↓↓↓
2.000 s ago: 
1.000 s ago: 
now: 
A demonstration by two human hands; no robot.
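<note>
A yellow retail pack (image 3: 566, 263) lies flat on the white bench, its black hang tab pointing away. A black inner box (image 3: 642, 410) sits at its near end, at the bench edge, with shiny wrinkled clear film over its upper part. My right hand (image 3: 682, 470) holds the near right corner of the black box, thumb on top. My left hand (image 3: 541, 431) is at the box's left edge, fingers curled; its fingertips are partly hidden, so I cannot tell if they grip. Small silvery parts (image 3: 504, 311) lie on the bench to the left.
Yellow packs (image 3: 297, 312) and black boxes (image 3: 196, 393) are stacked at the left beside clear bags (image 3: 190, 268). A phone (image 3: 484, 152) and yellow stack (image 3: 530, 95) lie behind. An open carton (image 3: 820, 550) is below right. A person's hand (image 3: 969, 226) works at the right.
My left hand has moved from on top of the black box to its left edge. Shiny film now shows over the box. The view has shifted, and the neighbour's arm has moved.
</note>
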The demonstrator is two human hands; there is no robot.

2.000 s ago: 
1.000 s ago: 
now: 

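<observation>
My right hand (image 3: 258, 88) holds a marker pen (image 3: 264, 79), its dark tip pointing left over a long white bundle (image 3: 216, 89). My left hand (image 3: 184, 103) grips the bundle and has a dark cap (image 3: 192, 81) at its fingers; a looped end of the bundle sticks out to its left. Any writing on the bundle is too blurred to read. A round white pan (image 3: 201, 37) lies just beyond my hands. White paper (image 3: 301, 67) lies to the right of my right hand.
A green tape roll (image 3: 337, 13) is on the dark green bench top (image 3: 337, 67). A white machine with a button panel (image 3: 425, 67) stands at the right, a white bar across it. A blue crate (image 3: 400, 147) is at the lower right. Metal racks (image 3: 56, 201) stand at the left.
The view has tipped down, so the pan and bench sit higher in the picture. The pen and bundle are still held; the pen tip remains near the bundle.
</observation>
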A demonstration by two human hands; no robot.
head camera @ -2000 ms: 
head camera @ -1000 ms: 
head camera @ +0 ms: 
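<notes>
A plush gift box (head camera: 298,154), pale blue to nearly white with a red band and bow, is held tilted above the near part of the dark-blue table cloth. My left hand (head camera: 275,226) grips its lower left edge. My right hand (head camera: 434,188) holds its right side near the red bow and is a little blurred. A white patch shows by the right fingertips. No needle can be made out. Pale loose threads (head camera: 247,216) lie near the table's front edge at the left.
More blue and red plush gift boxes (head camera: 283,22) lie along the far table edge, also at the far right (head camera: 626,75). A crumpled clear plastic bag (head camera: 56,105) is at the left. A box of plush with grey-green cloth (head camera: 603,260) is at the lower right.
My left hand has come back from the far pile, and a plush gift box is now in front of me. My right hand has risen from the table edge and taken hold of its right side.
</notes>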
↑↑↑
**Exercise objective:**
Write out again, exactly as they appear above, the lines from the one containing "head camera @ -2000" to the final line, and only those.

**Response for this exercise:**
head camera @ -2000 ms: 
head camera @ -1000 ms: 
head camera @ +0 ms: 
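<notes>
A plush gift box (head camera: 298,154), pale blue to nearly white with a red band and bow, is held tilted above the near part of the dark-blue table cloth. My left hand (head camera: 275,226) grips its lower left edge. My right hand (head camera: 434,188) holds its right side near the red bow and is a little blurred. A white patch shows by the right fingertips. No needle can be made out. Pale loose threads (head camera: 247,216) lie near the table's front edge at the left.
More blue and red plush gift boxes (head camera: 283,22) lie along the far table edge, also at the far right (head camera: 626,75). A crumpled clear plastic bag (head camera: 56,105) is at the left. A box of plush with grey-green cloth (head camera: 603,260) is at the lower right.
My left hand has come back from the far pile, and a plush gift box is now in front of me. My right hand has risen from the table edge and taken hold of its right side.
</notes>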

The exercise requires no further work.